Source: University of California - San Diego
Date: October 9, 2009
UCSD researchers have developed a novel high-throughput cellular array technology that is being used to assess the complex relationships between hepatic stellate cells and components of their microenvironment.
A combination of bioengineering and medical research at the University of California, San Diego has led to a new discovery that could pave the way for more effective treatments for liver disease.
In this work, the researchers have utilized an array system that can identify the biological components that can lead to or alleviate liver disease. The technology works by controlling the range of environments surrounding star-shaped liver cells called hepatic stellate cells (HSCs). HSCs are the major cell type involved in liver fibrosis, which is the formation of scar tissue in response to liver damage. The activated stellate cell is responsible for secreting collagen that produces a fibrous scar, which can lead to cirrhosis.
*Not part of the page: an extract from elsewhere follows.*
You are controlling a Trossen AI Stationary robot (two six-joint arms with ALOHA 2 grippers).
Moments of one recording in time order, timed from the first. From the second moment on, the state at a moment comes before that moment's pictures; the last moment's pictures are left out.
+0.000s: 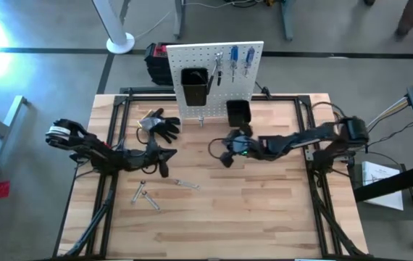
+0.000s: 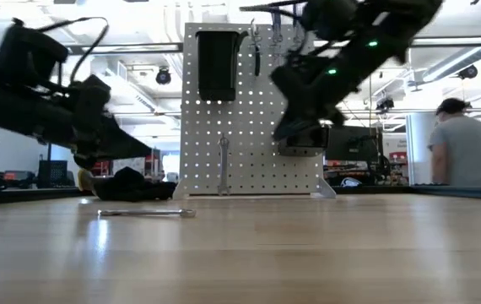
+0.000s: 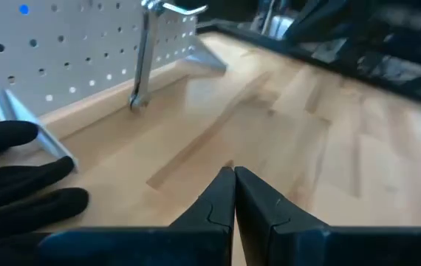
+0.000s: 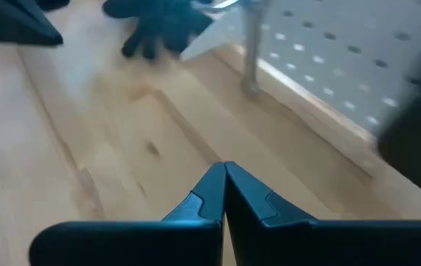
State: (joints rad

Current approaches to identify the factors affecting HSC biology typically focus on each factor individually, ignoring the complex cross-talk between the many components acting on the cells. The high-throughput cellular array technology developed by UCSD researchers systematically assesses and probes the complex relationships between hepatic stellate cells and components of their microenvironment. By doing this, they found that certain proteins are critical in regulating HSC activation and that the proteins influence one another's actions on the cells. The findings were published in a paper entitled "Investigating the role of the extracellular environment in modulating hepatic stellate cell biology with array combinatorial microenvironments" in the September 2009 issue of Integrative Biology.